- _Try it_:
Write out only the lines from the start of the entries up to and including the line with "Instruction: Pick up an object"; please skip the pictures.

[Stored records]
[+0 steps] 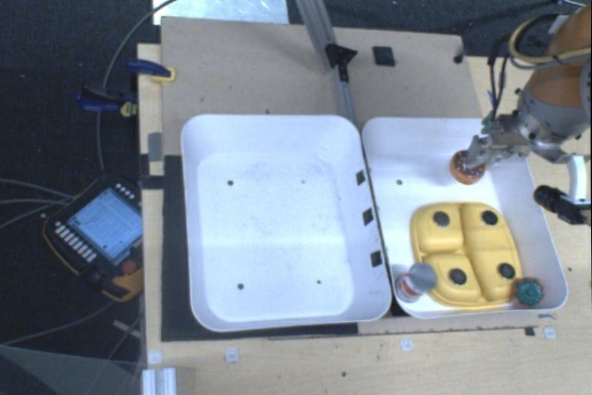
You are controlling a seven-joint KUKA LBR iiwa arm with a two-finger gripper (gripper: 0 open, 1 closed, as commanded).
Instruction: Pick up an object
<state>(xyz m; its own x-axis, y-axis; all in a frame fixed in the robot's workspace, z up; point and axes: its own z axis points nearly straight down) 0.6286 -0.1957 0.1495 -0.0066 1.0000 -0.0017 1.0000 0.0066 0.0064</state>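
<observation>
The bench (259,69) is a tan board seen from above at a slant, and its near edge carries two shallow white bins side by side. The left bin (199,199) is the larger-looking of the two, its bare floor marked by four small dark dots. The right bin (393,143) touches it along a shared inner edge fitted with three small dark clips.

In the right bin's near half lies a yellow moulded tray (467,245) with four rounded humps, each with a dark spot. The grey arm (555,97) with its orange band reaches over the bin's far right corner. Its gripper (481,153) points down just beside a small round brown object (463,166) on the bin floor, near the far edge and apart from the yellow tray. The fingers are too small and blurred to tell how far apart they stand, or whether they touch the brown object.

A small grey cylinder (419,277) sits at the tray's near left corner, against the bin's rim. A small teal ball (528,292) rests at the tray's near right corner.
</observation>
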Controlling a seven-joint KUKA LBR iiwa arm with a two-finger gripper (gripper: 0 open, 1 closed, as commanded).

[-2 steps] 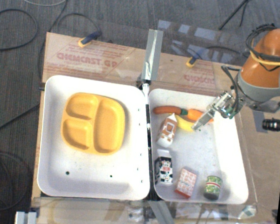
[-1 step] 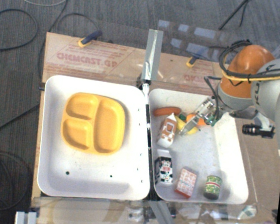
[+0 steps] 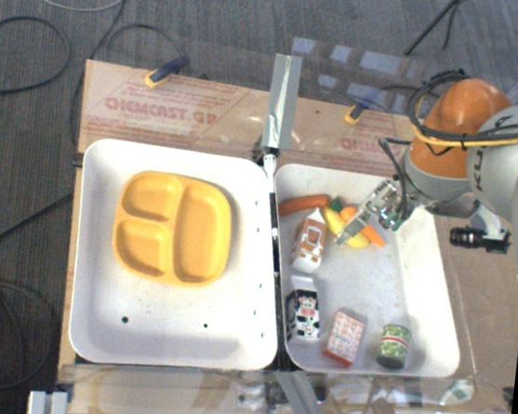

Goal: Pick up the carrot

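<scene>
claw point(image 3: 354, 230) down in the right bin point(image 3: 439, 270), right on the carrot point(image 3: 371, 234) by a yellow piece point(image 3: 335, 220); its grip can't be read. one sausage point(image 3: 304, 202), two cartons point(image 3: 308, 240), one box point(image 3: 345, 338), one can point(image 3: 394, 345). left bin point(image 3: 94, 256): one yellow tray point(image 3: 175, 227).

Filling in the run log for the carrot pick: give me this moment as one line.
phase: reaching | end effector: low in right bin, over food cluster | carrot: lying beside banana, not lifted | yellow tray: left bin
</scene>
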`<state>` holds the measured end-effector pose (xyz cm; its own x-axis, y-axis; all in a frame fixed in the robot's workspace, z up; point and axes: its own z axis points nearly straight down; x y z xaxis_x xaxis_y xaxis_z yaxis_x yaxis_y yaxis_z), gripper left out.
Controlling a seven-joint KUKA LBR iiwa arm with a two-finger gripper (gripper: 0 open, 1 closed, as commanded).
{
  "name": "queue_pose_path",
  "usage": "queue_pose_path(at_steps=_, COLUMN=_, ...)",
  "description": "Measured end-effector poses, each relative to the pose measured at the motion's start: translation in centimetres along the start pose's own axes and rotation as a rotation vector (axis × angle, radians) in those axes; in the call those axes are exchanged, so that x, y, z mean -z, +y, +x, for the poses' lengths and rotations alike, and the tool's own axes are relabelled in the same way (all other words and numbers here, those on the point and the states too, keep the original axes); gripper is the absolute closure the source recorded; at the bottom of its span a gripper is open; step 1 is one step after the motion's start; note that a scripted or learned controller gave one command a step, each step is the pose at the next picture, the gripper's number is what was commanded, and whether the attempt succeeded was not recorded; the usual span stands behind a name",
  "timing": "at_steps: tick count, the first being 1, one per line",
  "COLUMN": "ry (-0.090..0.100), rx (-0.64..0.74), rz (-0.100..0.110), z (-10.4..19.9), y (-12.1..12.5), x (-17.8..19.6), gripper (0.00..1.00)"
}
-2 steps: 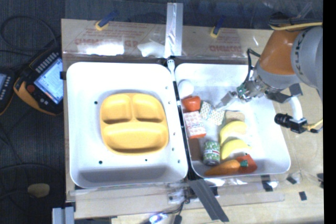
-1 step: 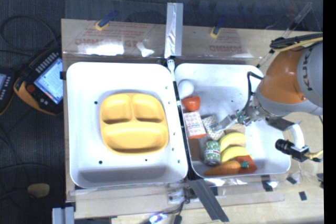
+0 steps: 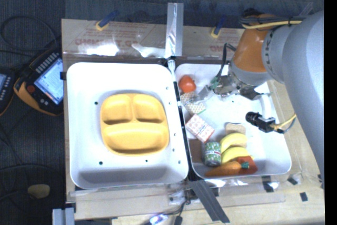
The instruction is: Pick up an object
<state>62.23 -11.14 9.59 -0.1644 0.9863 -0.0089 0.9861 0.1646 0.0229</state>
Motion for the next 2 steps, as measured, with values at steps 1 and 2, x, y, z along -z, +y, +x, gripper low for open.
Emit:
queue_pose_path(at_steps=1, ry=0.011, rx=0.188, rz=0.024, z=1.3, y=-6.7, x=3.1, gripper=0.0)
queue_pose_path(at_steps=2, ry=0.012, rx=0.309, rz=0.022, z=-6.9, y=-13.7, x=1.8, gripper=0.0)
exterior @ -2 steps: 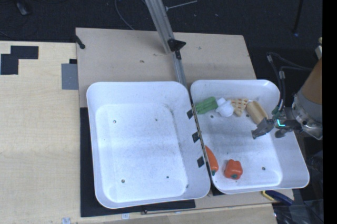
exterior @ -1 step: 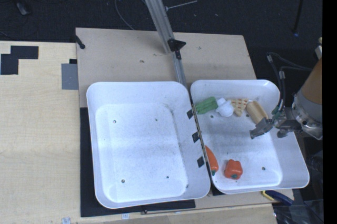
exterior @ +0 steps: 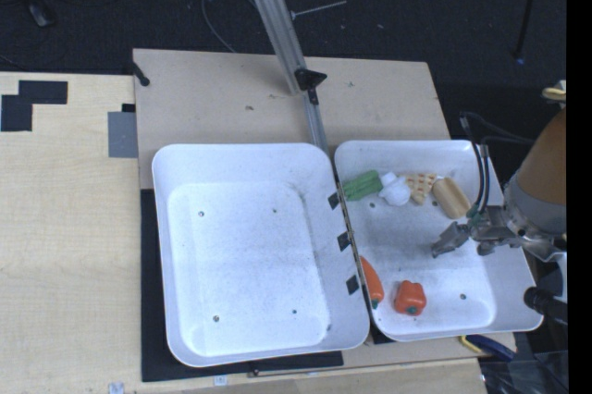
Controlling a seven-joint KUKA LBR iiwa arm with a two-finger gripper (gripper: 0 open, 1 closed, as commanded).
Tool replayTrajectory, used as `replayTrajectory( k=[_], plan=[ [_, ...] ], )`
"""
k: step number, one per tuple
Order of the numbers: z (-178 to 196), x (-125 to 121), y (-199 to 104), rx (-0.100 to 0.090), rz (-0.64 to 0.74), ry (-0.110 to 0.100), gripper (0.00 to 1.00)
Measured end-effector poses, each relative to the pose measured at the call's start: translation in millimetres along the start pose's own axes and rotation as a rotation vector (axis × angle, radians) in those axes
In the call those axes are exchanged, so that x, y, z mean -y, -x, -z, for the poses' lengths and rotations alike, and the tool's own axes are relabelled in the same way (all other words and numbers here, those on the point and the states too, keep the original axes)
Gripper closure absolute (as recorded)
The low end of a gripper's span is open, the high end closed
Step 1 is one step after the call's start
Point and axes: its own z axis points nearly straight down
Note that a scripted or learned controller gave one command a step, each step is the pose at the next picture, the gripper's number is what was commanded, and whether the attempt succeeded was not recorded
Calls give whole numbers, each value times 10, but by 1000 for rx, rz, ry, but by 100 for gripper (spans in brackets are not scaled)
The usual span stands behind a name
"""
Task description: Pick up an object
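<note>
The right bin [exterior: 481,313] holds several small objects. A green block [exterior: 362,185] lies at its far left corner, with a white lump [exterior: 396,190] and a tan ridged piece [exterior: 422,187] beside it. A tan cylinder [exterior: 451,196] lies further right. An orange-red pepper-like object [exterior: 409,297] sits near the front, and an orange item [exterior: 371,281] rests against the left wall. My gripper [exterior: 450,241] hangs over the right half of this bin, fingers spread open and pointing left, with nothing between them. It is just in front of the tan cylinder.
The left bin [exterior: 245,258] sits beside the right one, joined by black clips [exterior: 343,240] along the shared wall. A metal rail [exterior: 277,22] slants up from behind the bins. The arm's orange band [exterior: 548,163] is at the right edge.
</note>
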Motion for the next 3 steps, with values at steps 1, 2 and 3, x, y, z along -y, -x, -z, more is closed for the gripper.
replayTrajectory(
  k=[1, 2, 3],
  plan=[
    [-607, 2, 52, 0, 0, -1, 0],
    [-660, -8, 57, 2, 0, 7, 0],
    [-550, -15, 61, 2, -2, 9, 100]
  ],
)
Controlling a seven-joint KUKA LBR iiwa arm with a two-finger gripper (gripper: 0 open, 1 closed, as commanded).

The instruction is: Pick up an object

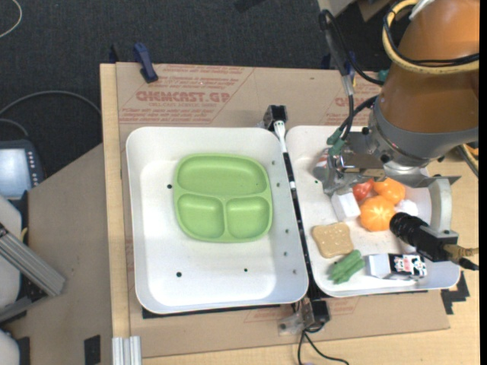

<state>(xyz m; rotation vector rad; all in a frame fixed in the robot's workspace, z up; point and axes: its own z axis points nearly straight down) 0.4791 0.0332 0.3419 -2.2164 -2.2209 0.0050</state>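
Orange arm (pixel 437 59) topmost, over rt bin (pixel 304 139); hand (pixel 338 175) grip state unclear. Cardboard bench (pixel 198 90), dark carpet (pixel 61 36).

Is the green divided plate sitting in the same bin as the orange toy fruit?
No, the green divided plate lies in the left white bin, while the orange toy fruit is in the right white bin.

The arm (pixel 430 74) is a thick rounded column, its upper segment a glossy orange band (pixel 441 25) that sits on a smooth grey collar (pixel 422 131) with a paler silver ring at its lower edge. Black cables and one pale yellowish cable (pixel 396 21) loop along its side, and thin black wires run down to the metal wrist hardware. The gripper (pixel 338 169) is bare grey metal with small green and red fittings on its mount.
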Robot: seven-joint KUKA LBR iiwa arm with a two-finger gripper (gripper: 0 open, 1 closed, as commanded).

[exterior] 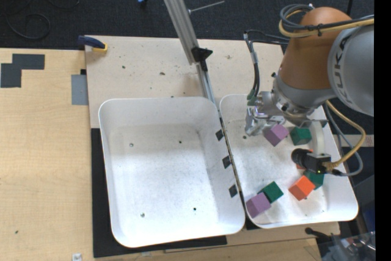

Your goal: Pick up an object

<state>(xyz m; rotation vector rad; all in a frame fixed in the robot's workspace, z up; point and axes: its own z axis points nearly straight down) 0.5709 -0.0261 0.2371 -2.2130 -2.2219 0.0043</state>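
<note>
The gripper (255, 122) hangs low over the right bin (342, 208), likely lining up a grab; I cannot tell how its fingers stand. A purple block (276, 133) lies just beside it at three o'clock, nearest candidate. Further blocks sit toward five o'clock: green (273, 191), purple (258, 204), orange (301, 187). The left bin (122, 113) adjoins.

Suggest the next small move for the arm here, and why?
Probably shift the gripper slightly toward the purple block beside it in the right bin, then descend. The block sits just off the gripper, not between its jaws.
</note>
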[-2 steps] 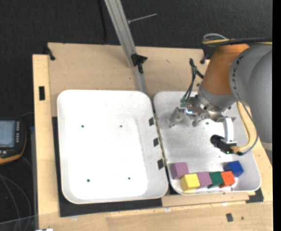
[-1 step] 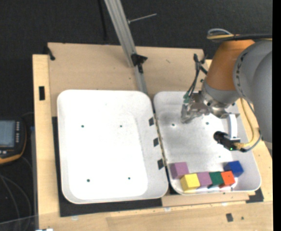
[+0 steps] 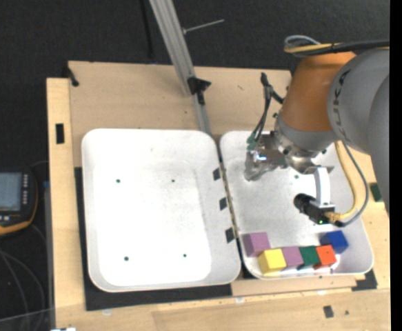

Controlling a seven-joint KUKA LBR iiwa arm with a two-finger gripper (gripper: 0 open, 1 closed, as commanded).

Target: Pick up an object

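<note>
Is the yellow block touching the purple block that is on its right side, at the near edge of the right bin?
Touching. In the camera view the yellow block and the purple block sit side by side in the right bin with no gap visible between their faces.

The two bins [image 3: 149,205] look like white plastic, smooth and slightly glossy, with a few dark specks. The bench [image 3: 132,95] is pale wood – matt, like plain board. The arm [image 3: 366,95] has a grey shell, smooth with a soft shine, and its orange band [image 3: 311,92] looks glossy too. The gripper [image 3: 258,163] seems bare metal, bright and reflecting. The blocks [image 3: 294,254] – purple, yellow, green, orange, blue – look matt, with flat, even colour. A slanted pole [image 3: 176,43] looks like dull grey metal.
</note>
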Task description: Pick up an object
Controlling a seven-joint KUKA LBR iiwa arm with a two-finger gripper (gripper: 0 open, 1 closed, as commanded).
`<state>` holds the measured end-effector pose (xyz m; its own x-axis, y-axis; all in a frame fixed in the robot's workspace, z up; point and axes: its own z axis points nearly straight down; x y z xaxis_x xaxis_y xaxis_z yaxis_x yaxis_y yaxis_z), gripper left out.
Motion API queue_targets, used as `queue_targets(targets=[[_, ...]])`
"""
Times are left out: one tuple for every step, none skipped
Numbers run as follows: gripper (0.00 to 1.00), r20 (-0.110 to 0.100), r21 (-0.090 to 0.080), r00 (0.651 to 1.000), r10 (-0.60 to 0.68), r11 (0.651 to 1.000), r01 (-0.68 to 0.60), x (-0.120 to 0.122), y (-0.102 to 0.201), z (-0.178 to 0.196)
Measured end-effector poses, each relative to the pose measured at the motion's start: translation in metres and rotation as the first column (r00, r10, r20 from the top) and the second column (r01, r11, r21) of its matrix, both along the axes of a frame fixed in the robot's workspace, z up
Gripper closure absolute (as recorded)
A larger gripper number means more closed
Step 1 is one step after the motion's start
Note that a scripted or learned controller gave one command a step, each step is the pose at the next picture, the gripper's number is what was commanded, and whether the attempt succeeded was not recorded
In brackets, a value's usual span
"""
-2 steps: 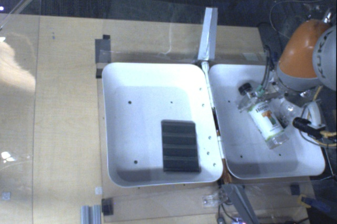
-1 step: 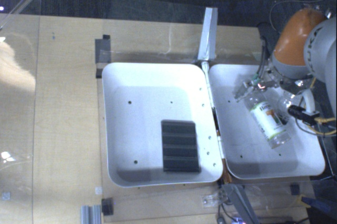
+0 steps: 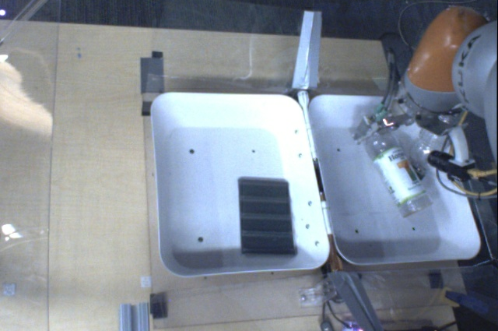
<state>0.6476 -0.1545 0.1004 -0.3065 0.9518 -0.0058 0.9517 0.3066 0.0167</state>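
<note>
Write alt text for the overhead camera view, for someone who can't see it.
A grey robot arm with an orange band reaches from the right into the right bin, its gripper at the upper end of a clear plastic bottle lying on its side. The left bin holds a black ribbed block.

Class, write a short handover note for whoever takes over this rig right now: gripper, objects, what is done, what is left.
Gripper: low over the right white bin, at the top end of the clear plastic bottle with a white label; grip state unclear.
Bottle: lying on the bin floor.
Black ribbed rectangular block: flat in the left white bin, untouched.
Done: approach to the bottle.
Left: confirm a grip, then lift.
</note>
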Motion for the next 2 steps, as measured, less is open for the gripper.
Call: queue_targets(targets=[[1.00,-0.011,0.001,0.999,0.047,0.999,-0.047,0.015,0.066,0.077],[1.00,-0.014,0.001,0.986,0.168,0.986,-0.168,0.009,0.085,0.084]])
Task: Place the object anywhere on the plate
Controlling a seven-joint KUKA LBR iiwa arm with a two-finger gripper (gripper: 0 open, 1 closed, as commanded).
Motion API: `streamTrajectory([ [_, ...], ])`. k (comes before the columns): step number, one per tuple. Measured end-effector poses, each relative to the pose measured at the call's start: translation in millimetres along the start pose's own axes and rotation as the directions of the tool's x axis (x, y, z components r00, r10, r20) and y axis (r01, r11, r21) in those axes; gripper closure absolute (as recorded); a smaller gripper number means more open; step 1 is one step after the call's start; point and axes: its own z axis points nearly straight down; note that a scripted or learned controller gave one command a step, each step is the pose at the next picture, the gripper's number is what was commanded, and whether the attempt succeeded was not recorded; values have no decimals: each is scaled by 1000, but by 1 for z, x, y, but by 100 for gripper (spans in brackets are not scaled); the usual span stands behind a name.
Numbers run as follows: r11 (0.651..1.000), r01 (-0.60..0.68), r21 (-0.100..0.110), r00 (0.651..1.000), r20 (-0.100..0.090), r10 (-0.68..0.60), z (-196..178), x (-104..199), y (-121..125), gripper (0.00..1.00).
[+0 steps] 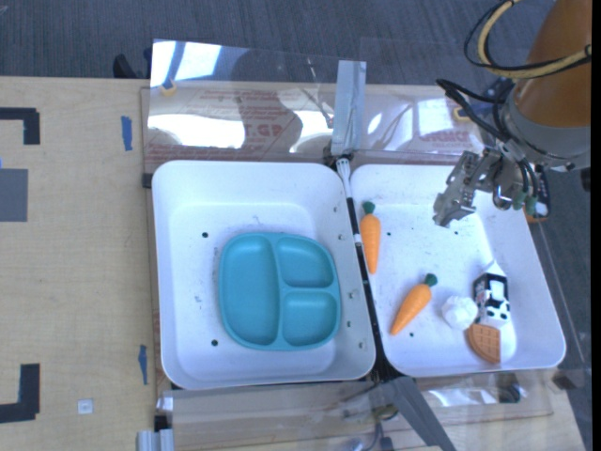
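Nearest the lens, at the lower edge of the right bin (540,294), a waffle-patterned toy (485,342) is lying against a small black-and-white cow toy (492,296) and a white lump (458,312). Starting from the left, the bench (66,252) is showing bare wood with black tape marks; next, the left bin (178,205) is holding a teal divided plate (279,289), which is sitting flat with its three compartments bare. Across the divider, one toy carrot (370,236) is lying close along the right bin's left wall, and a second carrot (412,305) is resting tilted near the bin's middle, well apart from its neighbours. Above the bin's upper right, the hand (453,205) is hanging clear of everything, gripping nothing; whether its fingers are spread, I cannot tell. Since no object is taken yet, the step is probably the pick. I judge the middle carrot the easiest target: the hand should be descending straight over its thick body, closing across its width, then lifting high enough to clear the divider before travelling left to the plate.
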Motion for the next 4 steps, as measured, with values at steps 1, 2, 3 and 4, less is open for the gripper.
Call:
streamTrajectory([
  [1, 1000, 0, -2, 1000, 4, 0, -9, -1, 1, 100],
  [2, 988, 156, 5, 988, -12, -156, 28, -57, -89, 100],
  [3, 949, 316, -1, 949, -10, -316, 40, -78, -19, 100],
  [4, 946, 325, 0, 946, -18, -325, 90, -74, -92, 100],
])
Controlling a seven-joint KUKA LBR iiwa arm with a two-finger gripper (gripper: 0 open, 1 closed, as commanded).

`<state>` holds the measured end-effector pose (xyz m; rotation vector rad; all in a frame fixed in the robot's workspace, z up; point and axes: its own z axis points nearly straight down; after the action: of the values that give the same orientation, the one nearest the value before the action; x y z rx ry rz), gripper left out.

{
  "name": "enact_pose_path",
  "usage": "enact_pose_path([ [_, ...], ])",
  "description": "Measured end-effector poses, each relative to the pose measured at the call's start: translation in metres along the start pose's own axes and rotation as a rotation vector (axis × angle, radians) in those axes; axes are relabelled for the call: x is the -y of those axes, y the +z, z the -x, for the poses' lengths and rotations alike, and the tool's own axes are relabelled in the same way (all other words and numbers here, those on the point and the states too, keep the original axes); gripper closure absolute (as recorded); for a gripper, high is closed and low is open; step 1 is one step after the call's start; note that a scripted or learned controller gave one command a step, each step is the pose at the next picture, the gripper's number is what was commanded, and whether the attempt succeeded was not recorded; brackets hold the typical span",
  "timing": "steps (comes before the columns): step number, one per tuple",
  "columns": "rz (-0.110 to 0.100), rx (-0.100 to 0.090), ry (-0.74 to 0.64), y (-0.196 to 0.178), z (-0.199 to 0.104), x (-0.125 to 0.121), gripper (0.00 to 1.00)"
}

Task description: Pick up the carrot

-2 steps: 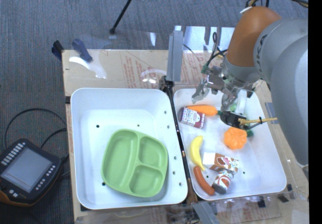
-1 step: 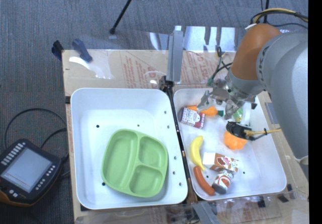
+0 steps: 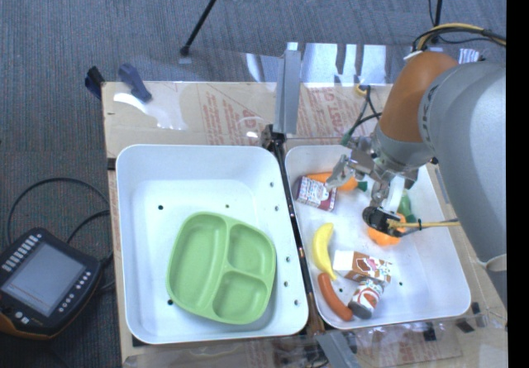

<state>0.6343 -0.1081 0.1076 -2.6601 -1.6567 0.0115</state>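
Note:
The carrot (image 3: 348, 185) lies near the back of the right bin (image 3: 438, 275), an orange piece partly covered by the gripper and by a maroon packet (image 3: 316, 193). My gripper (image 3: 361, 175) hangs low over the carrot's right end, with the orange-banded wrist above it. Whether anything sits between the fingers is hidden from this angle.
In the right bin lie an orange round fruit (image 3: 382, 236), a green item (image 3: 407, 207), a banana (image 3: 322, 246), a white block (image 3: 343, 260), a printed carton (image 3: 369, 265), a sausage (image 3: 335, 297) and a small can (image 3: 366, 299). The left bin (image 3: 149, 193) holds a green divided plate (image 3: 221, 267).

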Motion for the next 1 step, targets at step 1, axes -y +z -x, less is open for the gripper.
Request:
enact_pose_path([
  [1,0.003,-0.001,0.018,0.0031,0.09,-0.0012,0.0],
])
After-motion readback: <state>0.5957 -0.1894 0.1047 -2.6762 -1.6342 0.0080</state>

- _Reply to the task_:
[+0 steps] 
You are controlling a seven-joint KUKA LBR iiwa arm with a two-finger gripper (gripper: 0 open, 1 closed, as commanded).
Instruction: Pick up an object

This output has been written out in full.